The substitution of PS *k- for PGerm *h- (*x-) shows that the
borrowing is quite old. This sound correspondence poses no problem to
the etymology, as the same substitution is also attested in other
borrowings which occur exclusively in Saami (see e.g. 3.11., 3.13.).
As for the second syllable vowel, there are also many other examples
of the substituion of PreS *-i- for Germanic *-o:- in verb stems (see
3.2., 3.8., 3.18., 3.22., 3.26.).'

Dansk etymologisk Ordbog
skumpe "shake, jolt", MDa., Nw. id., Sw.dial. skumpa "run in a
bouncing fashion", Icel. skumpa "jump, move jerkily"; in ablaut
relation to Sw.dial. skimpa "jump", OHG scimpfan "play, jest, taunt",
Germ. schimpfen "scold", to PIE (s)kamb-, *(s)kemb- "bend" like OI
camb "bent", Gr. skambós "bow-legged". The basic meaning of skumpe is
thus "walk hunched over". Possibly humpe II is related.

II humpe v. "walk with difficulty (supporting on one leg only)"; MDa.,
Nw. id., Sw.dial. humpa "ride badly", Germ.dial. humpen "totter,
skip"; to PIE *kum-b, *kum-bh- (extension to *keu- "bend") etc ...

II hoppe v. ODa. hoppæ, Nw. hoppe, Sw., late ON hoppa, Du., Lgerm.
hoppen, MHG hupfen; from Gmc. huppo:n, the -pp- of which is an
intensive formation [yawn], cf. MLG huppen, MHG, Germ. hüpfen from
Gmc. *huppian; to PIE *keu-b- "bend" etc etc


> > 9. The richness of the vocabulary related to horses in Germanic is
> > an indication that proto-Germanic-speakers took an active part in
> > the horse domestication.
> > Cf. mar-ko < LW of Asiatic *mor-(?)-
> But cf. Celtic *markos 'horse' (Old Irish _marc_, Welsh _march_,
> apparently also in Gaulish). Pokorny erects PIE *marko-.

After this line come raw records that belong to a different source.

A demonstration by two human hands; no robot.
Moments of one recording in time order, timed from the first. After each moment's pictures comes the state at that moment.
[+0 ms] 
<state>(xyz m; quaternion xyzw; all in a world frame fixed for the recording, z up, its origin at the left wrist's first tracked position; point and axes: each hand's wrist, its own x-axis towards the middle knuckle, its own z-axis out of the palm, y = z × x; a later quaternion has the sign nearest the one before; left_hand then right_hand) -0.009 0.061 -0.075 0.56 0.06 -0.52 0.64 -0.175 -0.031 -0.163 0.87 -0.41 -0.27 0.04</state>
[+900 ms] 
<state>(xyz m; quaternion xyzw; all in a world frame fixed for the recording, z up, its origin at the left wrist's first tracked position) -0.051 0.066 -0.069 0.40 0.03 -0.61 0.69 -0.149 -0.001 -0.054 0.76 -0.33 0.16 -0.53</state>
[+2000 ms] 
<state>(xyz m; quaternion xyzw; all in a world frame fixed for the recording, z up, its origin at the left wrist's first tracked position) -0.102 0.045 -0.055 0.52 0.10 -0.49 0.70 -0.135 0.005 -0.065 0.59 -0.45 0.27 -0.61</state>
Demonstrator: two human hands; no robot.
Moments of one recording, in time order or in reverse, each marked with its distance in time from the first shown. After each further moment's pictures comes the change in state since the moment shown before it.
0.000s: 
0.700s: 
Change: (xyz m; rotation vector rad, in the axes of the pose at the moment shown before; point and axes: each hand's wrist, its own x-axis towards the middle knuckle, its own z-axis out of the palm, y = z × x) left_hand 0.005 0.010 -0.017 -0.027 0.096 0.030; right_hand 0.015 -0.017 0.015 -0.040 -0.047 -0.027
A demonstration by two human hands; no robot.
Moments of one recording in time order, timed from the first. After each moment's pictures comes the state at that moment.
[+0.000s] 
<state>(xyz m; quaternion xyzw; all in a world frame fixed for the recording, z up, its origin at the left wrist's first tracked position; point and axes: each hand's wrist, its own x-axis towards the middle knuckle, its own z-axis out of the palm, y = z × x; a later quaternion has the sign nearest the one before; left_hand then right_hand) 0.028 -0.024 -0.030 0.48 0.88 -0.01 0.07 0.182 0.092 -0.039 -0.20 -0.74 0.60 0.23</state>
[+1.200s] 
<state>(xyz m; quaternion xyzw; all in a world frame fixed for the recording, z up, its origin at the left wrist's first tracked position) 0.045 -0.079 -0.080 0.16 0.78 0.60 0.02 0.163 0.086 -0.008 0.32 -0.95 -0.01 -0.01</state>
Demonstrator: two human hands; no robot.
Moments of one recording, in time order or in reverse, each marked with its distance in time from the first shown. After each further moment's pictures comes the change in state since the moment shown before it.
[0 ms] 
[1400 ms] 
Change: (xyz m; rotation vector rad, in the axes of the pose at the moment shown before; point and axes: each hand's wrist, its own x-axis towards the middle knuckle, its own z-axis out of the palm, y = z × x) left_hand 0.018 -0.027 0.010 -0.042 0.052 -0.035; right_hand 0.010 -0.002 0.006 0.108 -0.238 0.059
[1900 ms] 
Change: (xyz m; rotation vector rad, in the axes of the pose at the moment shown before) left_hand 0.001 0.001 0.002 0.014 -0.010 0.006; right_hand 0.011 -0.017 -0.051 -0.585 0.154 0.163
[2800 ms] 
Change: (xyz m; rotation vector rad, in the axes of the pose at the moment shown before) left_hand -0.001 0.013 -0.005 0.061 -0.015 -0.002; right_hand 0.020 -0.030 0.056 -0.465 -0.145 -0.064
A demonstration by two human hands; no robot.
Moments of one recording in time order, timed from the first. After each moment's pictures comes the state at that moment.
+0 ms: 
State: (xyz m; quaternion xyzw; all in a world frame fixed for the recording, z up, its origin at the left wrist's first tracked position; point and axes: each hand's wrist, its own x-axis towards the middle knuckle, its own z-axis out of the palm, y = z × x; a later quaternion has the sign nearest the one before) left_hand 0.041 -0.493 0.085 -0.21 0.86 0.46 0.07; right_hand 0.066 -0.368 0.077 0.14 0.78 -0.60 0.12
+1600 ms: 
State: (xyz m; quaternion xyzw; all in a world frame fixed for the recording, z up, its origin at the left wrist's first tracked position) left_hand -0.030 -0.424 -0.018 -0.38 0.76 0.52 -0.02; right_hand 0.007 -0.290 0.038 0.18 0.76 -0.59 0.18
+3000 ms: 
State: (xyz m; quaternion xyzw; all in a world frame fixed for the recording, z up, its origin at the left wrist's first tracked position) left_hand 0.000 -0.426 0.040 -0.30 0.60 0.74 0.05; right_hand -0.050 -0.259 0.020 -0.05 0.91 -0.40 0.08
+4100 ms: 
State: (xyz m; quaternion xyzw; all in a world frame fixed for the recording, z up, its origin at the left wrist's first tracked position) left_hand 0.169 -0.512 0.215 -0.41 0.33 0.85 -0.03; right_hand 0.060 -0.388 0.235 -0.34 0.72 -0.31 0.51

Interestingly, we can combine the questions:

DEO
I hoppe "mare" MDa., Nw id., Sw.dial. hoppa; from II hoppe, actually
"pacer", named after its bouncing gait.

Zbigniew Gol/a,b 'The Origins of the Slavs', p. 120
'10.) komonI ~ kobyla 'horse', the former attested e.g. in ORuss.
komonI, Cz. komon^, and indirectly in OPol. komonika and North Slavic
komonica, is ingeniously interpreted by Martynov as representing a
condensation of Balto-Slav. *kamanas as^vas 'bridled horse' (cf. Lith.
kãmanos 'bridle', kãmanoti, kamanúoti 'to bridle' and as^và 'mare');
the latter, known in all Slavic languages in the meaning 'mare,'
according to Martynov, comes from Italic kabo: (cf. Lat. cabo:, gen.
-o:nis 'horse') extended by the suffix -la in Proto-Slavic (Italic
long closed o is treated in early Proto-Slavic as u: >y, cf. pa:sto:r
> pastyrI, etc.); Martynov, I.c. 24.
The above treatment of cabo: by Martynov as an old Italic word is
mistaken. Ernout and Meillet (1939 edition) have cabo:, -o:nis m.
'cheval hongre' (sic!) and clearly indicate that it is a glossary
word, most probably a contamination of caballus and capo:/capus
'capon'. But caballus itself is of unknown foreign origin in Latin and
in Greek (Hesychius: kabálle:s: ergáte:s híppos). There is even a
hypothesis that the ultimate source of caballus may have been an
ethnicon referring to some East European people known for their skill
in horse breeding and especially horse gelding (see Fr. cheval hongre,
i.e. literally 'Hungarian horse' and Pol wal/ach 'gelded horse',
literally 'Walachian', etc.). Whether Slav. kobyla is somehow
connected with caballus remains doubtful. So the above Slavic-Italic
correspondence does not have sufficient historical justification, and
should be removed from the list (but cf. p. 168).'

I think I'll disagree.

p. 168
'
31) komonI, attested in ORuss, UIkr., and Czech, "battle horse" ...
32) konI "horse" (derived from the latter, ie. *komnyo-)
'

Is this where we throw in 'hobble' (and 'hobby horse)'?